Tool Design Highlights

Docs Search (Mintlify)

Returns full pages with headers, subsections, examples.

@tool
def SearchDocsByLangChain(query: str, page_size: int = 5, language: Optional[str] = None) -> str:
    """Search LangChain documentation via Mintlify API"""
    params = {"query": query, "page_size": page_size}
    if language:
        params["language"] = language
    response = requests.get(MINTLIFY_API_URL, params=params)
    return _format_search_results(response.json())

---

KB Search (Pylon)

Two-step:

Scan titles
Read selected articles in full

@tool
def search_support_articles(collections: str = "all", limit: int = 50) -> str:
    """Get article titles to scan"""
    ...
@tool
def get_article_content(article_ids: List[str]) -> str:
    """Read the most relevant articles"""
    ...

---

Code Search

Three tools:

Search patterns (`ripgrep`)
List directories (file structure)
Read files (exact lines)

@tool
def search_public_code(pattern: str, path: Optional[str] = None) -> str:
    ...

---

Managing Context Overload with Subgraphs

Before: Single agent saw all raw results → too much noise.

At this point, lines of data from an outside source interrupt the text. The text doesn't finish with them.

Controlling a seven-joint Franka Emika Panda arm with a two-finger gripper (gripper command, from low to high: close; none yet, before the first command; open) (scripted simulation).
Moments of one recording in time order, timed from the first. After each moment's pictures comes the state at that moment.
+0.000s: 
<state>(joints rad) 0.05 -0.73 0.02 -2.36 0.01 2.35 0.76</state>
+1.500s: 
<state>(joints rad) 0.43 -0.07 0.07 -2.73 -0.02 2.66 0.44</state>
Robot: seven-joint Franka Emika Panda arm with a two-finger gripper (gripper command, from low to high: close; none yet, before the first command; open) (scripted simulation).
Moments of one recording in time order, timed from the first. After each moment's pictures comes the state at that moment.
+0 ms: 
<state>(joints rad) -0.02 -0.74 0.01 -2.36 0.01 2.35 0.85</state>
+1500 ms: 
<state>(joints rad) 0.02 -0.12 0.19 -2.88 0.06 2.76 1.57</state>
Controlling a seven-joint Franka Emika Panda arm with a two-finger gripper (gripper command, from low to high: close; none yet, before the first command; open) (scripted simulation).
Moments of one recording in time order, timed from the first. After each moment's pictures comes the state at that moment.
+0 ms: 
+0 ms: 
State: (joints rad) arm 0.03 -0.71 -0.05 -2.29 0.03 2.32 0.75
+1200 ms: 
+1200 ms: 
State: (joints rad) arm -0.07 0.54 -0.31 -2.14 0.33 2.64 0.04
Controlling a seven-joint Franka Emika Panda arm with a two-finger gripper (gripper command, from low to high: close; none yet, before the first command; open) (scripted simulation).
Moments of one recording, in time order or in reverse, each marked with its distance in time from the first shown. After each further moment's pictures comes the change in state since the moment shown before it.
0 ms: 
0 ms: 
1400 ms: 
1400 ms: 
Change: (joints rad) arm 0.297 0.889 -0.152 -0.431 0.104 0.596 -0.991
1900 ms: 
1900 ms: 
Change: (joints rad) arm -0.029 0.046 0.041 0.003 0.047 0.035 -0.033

Now: Each subagent returns only golden data to orchestrator.

Benefits:

Precision
Reduced irrelevant details
Cleaner synthesis

---

Production-Ready Infrastructure

Added middleware:

middleware = [
    guardrails_middleware,
    model_retry_middleware,
    model_fallback_middleware,
    anthropic_cache_middleware
]

Handles:

Off-topic filtering
API retries
Model fallback
Response caching

---

Delivering to Users

Thread Handling:

const userThreads = await client.threads.search({
  metadata: { user_id: userId },
  limit: THREAD_FETCH_LIMIT,
})

Streaming Responses:

const streamResponse = client.runs.stream(threadId, "docs_agent", {...})

Modes:

messages — progressive tokens
updates — live tool calls
values — final state

---

Results

Sub-15-second answers with Create Agent for docs/KB
Immediate reflection of doc updates
Precise citations with verifiable links
Engineers use Deep Agent for complex tickets → hours saved

---

Key Takeaways

Automate proven user workflows
Vector embeddings not ideal for structured content
Direct structured access yields better citations/context
Mirror human reasoning patterns in tool/agent design
Use Deep Agents + subgraphs to manage multi-domain context
Infrastructure (middleware) matters for production reliability

---

What’s Next

Public codebase search — Direct repo verification + line citations

---

Try It

Visit chat.langchain.com and test models:

Claude Haiku 4.5 (fastest)
GPT‑4o Mini
GPT‑4o‑nano

---

Join the Conversation

Forum
Twitter
Subscribe to the newsletter

---

Bottom line: Whether debugging code, answering product questions, or scaling content workflows, combining well-designed agent architectures with human-like reasoning and direct access to structure yields faster, more accurate, and verifiable responses—ready for both internal users and public audiences.